On the not so bright side: the insomnia, apparently, is still an issue. According to my Fitbit tracker, which I do not know if it is better or worse for my insomnia, says that I am averaging about 3-4 hours of solid sleep a night. I still have issues with bile reflux, but it is no where near as bad as it was before. Dumping syndrome has helped with a change of diet, although it is incredibly difficult for me to give up delicious bread. I know it’s rolling the dice, but how could it be so wrong if it tastes so right? Randomly I woke up in the middle of the night last week dripping in sweat with the onset of dumping, it was really weird considering it had been hours since I ate last.

My new project: about a month ago, inspired by a Buzzfeed article on coffee shops you have to visit before you die, I decided to go on a motorcycle tour around the Bay Area in search of great roads and great coffee. If you want to follow my journey, subscribe to my YouTube channel here, and my Medium site here.

In a couple weeks it will officially be a year since my total gastrectomy, until then, live on!

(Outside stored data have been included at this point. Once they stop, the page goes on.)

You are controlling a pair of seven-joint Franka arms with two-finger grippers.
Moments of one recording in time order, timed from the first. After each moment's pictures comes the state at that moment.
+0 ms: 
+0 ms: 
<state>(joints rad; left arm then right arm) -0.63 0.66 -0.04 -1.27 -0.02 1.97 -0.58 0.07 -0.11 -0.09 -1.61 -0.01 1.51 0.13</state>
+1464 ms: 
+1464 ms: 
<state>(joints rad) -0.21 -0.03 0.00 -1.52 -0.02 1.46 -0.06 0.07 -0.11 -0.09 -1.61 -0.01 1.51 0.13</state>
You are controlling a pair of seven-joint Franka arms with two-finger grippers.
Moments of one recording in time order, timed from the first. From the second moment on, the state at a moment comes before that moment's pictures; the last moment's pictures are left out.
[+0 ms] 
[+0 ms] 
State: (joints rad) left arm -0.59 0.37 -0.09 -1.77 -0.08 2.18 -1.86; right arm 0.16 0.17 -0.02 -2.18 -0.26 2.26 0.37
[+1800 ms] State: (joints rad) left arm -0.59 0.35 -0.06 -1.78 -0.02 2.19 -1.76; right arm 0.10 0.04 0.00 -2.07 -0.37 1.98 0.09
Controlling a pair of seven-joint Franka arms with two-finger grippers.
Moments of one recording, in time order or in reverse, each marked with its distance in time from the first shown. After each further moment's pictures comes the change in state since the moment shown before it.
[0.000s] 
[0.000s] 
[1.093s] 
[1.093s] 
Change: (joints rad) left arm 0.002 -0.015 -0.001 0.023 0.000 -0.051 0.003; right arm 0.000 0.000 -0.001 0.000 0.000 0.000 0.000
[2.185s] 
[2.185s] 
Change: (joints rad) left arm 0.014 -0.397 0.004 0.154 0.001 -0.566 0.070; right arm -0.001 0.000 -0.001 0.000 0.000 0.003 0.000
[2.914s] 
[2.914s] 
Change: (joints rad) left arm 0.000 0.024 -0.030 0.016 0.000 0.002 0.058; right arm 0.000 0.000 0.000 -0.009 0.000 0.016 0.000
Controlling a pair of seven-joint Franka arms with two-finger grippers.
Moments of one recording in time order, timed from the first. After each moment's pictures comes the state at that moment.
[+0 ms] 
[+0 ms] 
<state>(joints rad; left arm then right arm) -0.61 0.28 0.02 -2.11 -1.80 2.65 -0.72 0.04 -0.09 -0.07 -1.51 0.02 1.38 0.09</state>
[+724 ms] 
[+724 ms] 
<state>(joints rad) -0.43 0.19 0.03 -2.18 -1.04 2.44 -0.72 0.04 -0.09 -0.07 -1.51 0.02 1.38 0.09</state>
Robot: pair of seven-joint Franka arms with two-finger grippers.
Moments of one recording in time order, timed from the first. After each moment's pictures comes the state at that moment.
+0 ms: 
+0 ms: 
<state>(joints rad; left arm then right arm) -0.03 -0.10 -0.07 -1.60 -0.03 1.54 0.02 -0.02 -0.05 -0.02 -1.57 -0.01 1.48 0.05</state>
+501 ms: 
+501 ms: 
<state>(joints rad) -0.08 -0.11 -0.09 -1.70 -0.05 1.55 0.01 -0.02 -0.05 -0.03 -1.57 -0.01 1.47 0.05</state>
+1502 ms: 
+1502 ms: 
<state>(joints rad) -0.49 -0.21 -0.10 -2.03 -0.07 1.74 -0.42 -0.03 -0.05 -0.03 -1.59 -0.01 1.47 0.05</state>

February in California is pretty rough…

4 thoughts on “The Belly of the Whale, Get It?

  1. I enjoyed reading your 2 most recent posts. I can relate to some of your situations so it comforting knowing ” I’m not the only one”. Sometimes I feel like my coworkers or family think I exaggerate …so thank you for sharing and the idea of meeting with a nutritionist!

    1. Danielle, totally. Or it’s in your head! But the struggle is real for sure! If you see a nutritionist I would really recommend someone who works in bariatrics, otherwise most the info is great general knowledge about diet/nutrition… But was not the most helpful specifically. Good luck in your journey! Let me know if there is any other way I can help!